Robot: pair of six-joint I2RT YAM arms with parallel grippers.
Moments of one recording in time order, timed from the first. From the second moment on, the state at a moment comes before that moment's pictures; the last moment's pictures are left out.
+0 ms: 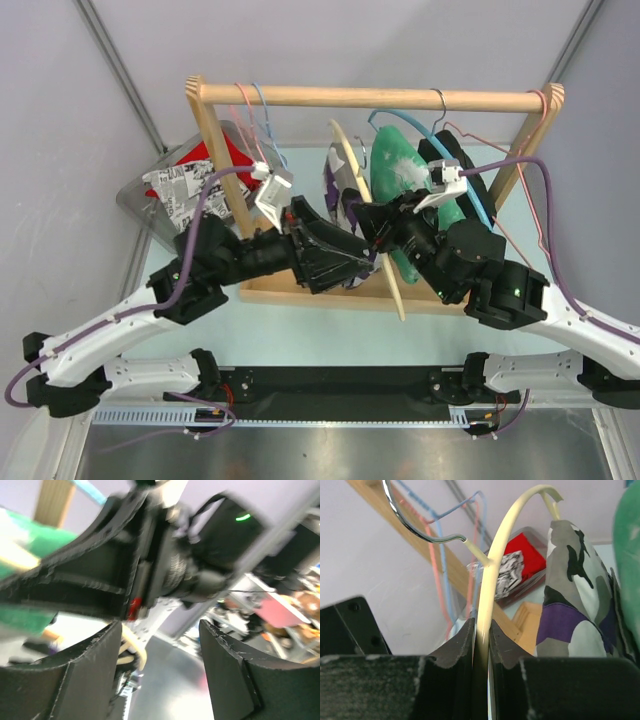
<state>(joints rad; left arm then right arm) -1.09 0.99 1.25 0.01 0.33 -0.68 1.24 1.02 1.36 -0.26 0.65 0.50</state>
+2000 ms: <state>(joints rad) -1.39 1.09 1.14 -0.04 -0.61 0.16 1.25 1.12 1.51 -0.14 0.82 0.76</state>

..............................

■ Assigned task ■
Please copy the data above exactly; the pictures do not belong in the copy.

■ Result of the task ■
Robot: pair of six-joint I2RT YAM arms with parallel grippers.
Moments of one recording in time order, timed from the first. From the second moment on, the state at a moment comes before that moment's pictures; the last moment's pictures are left out.
+0 ms: 
<state>(joints rad; left arm then right arm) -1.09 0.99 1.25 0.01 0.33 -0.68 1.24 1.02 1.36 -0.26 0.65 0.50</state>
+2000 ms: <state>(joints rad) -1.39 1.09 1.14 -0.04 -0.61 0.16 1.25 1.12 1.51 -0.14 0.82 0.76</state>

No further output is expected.